Possession orders establish how much time the child spends with each parent.
Beyond the determination of which parent bears the responsibility for decision-making, the Texas code addresses when the child will spend time with each parent, known as a possession order. The legislation presumes it is in the best interest of a child for a “Standard Possession Order” to control, that the parents may have possession of the child, whenever there is mutual agreement. In circumstances where parents are unable to agree, barring scenarios where one parent’s behavior restricts them from seeing the child, Texas Family Code 153.3171 provides the right to possession of language based on how close the parents live to each other in increments of 50 or 100 miles or less and more than 100 miles. For example, if parents live within 100 miles of each other, the non-possessory parent has the right to possess the child on the 1st, 3rd, and 5th weekends of each month, Thursday evenings during the academic year, alternate holidays, and an extended period of time during the summer school recess. Judges have the ability to make a determination a standard possession order is inappropriate after a trial. A “modified possession” order could allow for a parent to have possession on alternate weekends or no overnight visits for a parent.
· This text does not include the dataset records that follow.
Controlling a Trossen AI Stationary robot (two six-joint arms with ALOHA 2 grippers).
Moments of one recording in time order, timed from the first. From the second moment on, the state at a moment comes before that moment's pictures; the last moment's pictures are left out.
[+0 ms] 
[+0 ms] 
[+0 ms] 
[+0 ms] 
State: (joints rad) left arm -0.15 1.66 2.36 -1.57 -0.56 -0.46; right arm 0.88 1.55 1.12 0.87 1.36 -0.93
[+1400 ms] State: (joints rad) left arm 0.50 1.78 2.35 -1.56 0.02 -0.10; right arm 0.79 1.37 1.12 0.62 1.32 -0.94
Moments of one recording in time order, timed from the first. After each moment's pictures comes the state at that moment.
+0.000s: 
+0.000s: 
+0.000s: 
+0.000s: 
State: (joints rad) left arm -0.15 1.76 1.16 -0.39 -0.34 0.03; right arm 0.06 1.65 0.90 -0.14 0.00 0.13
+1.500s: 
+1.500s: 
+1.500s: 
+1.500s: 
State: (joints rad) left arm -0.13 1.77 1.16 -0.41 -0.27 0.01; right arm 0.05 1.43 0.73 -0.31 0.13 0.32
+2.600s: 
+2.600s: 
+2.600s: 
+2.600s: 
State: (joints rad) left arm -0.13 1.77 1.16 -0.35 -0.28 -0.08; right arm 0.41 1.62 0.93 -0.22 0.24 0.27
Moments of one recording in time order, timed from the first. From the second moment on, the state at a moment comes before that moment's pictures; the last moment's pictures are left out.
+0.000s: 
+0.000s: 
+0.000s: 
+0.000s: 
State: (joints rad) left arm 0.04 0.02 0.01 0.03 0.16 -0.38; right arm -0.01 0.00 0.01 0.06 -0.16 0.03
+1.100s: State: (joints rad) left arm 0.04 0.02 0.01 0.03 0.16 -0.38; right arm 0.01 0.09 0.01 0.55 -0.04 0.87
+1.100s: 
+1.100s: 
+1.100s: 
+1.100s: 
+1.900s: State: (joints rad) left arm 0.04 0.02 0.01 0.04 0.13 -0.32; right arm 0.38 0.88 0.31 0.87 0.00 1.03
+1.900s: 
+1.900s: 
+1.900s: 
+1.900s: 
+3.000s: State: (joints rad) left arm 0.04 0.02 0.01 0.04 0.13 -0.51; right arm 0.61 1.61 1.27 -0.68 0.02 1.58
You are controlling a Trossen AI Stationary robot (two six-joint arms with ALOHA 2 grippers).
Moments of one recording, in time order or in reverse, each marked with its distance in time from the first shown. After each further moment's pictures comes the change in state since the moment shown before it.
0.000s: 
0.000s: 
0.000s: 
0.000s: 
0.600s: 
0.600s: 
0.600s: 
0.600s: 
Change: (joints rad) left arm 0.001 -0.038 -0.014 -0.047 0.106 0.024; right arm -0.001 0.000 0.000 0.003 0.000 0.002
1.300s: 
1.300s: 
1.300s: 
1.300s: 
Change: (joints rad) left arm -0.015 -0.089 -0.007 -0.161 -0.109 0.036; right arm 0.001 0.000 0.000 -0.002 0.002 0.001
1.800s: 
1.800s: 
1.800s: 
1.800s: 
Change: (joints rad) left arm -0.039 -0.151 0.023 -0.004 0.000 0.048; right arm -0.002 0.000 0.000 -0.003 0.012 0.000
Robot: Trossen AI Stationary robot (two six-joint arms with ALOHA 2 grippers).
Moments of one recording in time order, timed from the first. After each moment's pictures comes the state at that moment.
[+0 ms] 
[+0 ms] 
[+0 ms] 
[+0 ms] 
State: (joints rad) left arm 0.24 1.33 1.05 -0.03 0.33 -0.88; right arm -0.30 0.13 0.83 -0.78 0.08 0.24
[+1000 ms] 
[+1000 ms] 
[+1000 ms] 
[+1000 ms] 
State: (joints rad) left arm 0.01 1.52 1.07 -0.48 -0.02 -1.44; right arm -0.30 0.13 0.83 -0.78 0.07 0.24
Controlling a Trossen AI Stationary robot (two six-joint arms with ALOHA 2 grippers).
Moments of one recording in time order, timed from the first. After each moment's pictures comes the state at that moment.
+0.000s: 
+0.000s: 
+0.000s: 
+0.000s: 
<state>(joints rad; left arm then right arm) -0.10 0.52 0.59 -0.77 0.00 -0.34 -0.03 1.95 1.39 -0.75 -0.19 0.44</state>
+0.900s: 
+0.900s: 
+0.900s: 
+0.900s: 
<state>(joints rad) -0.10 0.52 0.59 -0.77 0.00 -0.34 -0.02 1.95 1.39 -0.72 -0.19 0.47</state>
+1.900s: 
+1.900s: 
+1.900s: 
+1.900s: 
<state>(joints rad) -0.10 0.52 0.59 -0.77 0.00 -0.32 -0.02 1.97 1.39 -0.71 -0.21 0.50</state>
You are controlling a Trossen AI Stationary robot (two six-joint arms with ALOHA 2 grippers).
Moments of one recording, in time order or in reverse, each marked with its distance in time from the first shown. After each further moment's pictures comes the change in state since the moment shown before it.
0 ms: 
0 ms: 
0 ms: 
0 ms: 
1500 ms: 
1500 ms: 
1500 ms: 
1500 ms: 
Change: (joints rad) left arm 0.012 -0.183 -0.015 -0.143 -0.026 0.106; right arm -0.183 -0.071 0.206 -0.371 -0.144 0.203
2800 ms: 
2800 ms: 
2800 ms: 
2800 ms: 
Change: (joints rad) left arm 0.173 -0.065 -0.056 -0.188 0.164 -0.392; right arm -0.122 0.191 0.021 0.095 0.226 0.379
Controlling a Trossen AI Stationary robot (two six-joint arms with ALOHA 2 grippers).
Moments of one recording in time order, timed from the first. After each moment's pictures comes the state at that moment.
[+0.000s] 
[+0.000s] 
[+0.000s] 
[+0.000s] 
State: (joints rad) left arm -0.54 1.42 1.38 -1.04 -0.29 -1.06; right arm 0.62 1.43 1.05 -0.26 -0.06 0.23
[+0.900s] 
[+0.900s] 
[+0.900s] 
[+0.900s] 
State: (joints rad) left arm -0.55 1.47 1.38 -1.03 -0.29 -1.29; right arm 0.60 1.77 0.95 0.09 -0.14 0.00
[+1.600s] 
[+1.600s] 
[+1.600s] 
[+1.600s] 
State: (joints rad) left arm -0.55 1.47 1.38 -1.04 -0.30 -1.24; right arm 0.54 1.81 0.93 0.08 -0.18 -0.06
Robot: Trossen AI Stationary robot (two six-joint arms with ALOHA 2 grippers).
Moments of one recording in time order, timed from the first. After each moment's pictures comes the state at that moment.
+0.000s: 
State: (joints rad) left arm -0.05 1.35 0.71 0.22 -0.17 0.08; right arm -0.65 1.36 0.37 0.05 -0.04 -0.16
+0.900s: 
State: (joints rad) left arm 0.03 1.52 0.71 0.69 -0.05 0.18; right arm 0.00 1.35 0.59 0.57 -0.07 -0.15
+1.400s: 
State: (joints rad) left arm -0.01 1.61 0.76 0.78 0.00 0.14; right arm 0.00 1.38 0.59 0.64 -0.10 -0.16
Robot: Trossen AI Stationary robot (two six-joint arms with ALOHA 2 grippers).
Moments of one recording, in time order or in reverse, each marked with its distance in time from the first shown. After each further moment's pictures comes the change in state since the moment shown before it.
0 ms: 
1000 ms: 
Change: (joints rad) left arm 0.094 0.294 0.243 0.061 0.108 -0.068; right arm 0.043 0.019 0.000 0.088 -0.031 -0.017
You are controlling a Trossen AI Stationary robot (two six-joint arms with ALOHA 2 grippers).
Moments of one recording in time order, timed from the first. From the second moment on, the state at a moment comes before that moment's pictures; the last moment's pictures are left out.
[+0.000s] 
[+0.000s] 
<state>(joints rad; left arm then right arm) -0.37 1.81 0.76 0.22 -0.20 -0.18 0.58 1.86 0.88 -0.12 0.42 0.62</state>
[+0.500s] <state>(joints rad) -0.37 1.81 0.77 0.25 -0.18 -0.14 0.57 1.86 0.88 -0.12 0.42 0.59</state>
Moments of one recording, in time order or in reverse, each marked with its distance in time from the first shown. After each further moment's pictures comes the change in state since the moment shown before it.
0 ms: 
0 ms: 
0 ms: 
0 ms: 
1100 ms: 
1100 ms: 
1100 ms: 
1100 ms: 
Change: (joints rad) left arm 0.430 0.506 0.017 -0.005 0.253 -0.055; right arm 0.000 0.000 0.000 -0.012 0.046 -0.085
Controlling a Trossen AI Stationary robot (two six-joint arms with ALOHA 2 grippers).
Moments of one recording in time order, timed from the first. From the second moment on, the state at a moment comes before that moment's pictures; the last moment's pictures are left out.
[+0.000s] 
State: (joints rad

Whether during the underlying divorce proceeding or during a modification petition, sometimes parents are able to determine the terms of a parenting plan best suited for their family. Even if parents are able to agree to such a parenting plan, the Court must review the provisions of the agreement in light of the best interest standard. A court may review the parenting plan and approve it or determine the plan fails to meet the best interest standard. If the plan does not meet the standard, the Court may request the parties to revise and resubmit the parenting plan.
Just as parents do not take the decision to end a marriage lightly, nor does the Texas court system when putting in place custodial arrangements which have the ability to impact children until they reach adulthood. Central to every aspect of making decisions for the
child and how much time the child spends with each parent is what will have the best interest of the child at the forefront.